TASK DETAILS ▸
Retype, without changes or pictures, only the lines that begin at the one containing "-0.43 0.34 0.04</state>" and end at the last line of the records that follow.

[Saved data entries]

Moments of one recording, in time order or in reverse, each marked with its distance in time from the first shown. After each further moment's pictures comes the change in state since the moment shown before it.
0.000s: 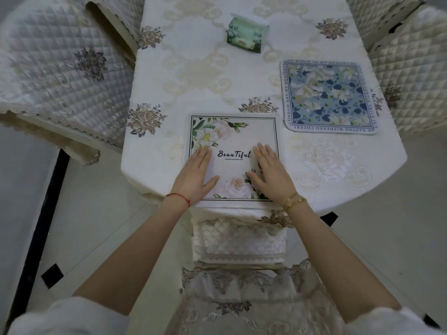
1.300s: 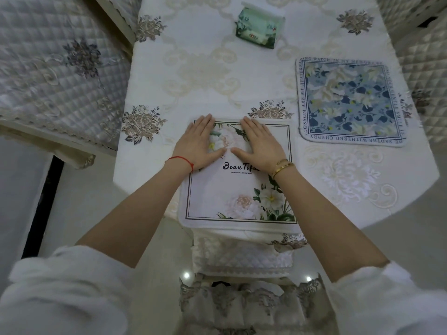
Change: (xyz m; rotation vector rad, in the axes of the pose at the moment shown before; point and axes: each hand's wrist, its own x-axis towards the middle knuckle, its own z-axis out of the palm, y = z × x) left_hand 0.118 -0.045 -0.021 0.097 -0.049 -0.062; right_hand 0.136 0.001 0.001 -0.108 -0.078 -0.043
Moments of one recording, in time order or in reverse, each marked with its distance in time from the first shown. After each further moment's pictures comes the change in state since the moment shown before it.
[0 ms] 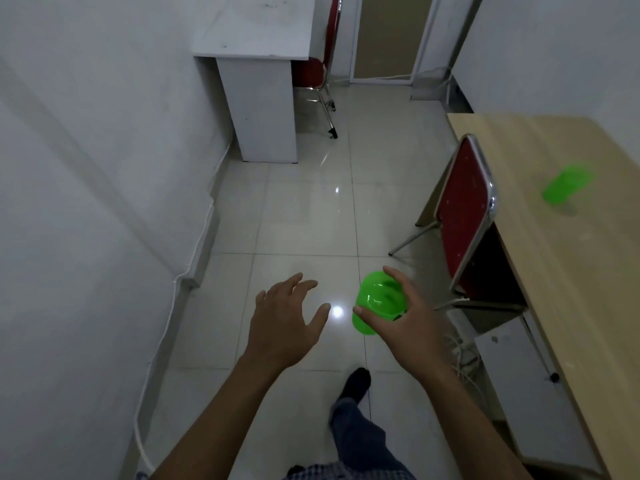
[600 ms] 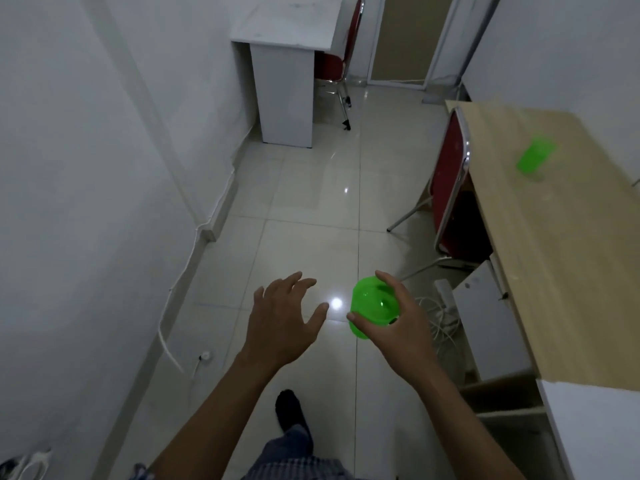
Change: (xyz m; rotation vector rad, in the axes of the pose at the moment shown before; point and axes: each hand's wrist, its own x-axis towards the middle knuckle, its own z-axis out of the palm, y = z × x) left_hand -0.268 0.041 0.020 0.058 0.085 -0.027; right_hand -0.254 0.016 -0.055 -0.067 -0.080 -0.107
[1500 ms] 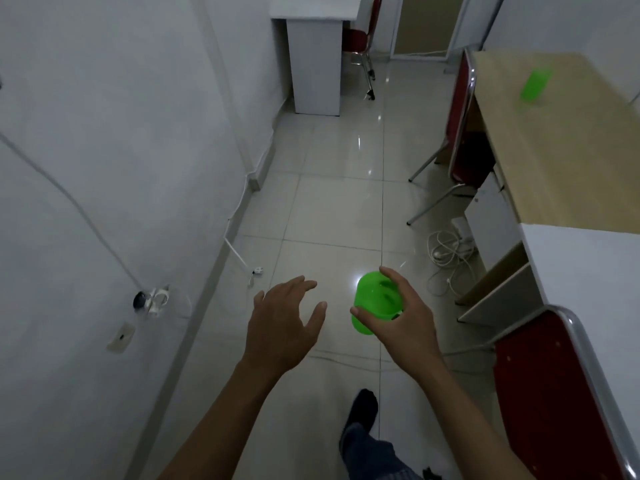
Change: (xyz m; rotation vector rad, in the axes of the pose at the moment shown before) left_hand -0.434 -0.004 -0.039 -0.041 0.117 -0.045; right_hand -0.411 -0.037 0.009 0.064 -0.019 -0.005
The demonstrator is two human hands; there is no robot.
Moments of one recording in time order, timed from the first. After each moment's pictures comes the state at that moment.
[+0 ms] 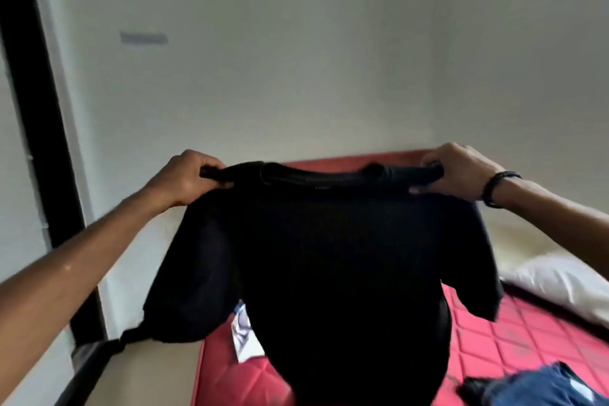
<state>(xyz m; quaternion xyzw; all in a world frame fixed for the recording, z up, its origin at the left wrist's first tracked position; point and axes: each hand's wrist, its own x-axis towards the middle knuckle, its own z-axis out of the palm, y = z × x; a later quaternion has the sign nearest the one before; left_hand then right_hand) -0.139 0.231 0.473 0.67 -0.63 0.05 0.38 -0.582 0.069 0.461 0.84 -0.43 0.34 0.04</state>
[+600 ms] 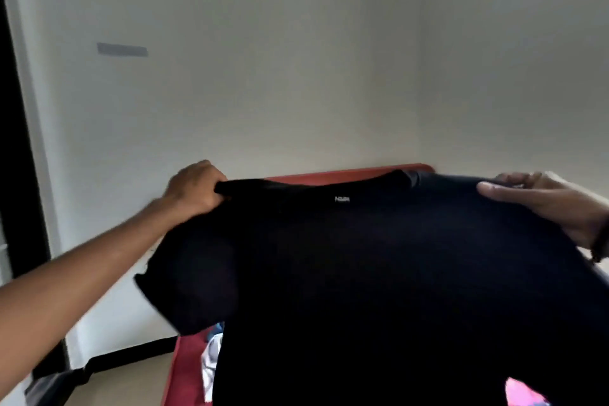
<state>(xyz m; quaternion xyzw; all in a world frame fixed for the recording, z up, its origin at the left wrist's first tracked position) -0.167 0.134 0.498 0.75 -0.60 0.21 0.17 -0.711 0.042 0.455 0.68 -0.39 0.44 -0.44</state>
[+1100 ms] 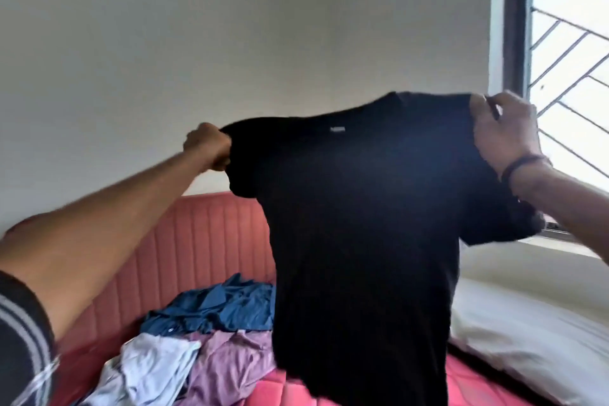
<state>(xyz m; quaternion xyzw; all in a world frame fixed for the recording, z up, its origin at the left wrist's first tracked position) -0.342 -0.127 0.580 0.68 -0.52 -0.07 0.50 -0.788 -0.037 0.554 0.52 -0.49 0.70 0.07</state>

REPLY ▸
<state>(xyz m; quaternion xyzw; all in a world frame fixed for the recording, z up, its origin at the left wrist's first tracked position; point and axes: each hand's wrist, its own x-axis towards the middle knuckle, its own z-axis out of the palm, y = z × x; a later quaternion has the sign nearest the one before; left_hand then right_hand) -0.139 0.231 0.473 0.67 -0.63 0.05 0.38 -0.582 0.069 0.461 0.84 -0.43 0.34 0.04</state>
[+600 ms] 
<state>(xyz m; quaternion xyzw; all in a world frame fixed for the recording, z up, its origin at the left wrist's first tracked position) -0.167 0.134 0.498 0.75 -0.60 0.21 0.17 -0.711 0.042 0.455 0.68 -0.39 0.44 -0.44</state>
[+1100 ms] 
<state>(xyz m; quaternion xyzw; all in a world frame fixed for the recording, z up, its origin at the left wrist's first tracked position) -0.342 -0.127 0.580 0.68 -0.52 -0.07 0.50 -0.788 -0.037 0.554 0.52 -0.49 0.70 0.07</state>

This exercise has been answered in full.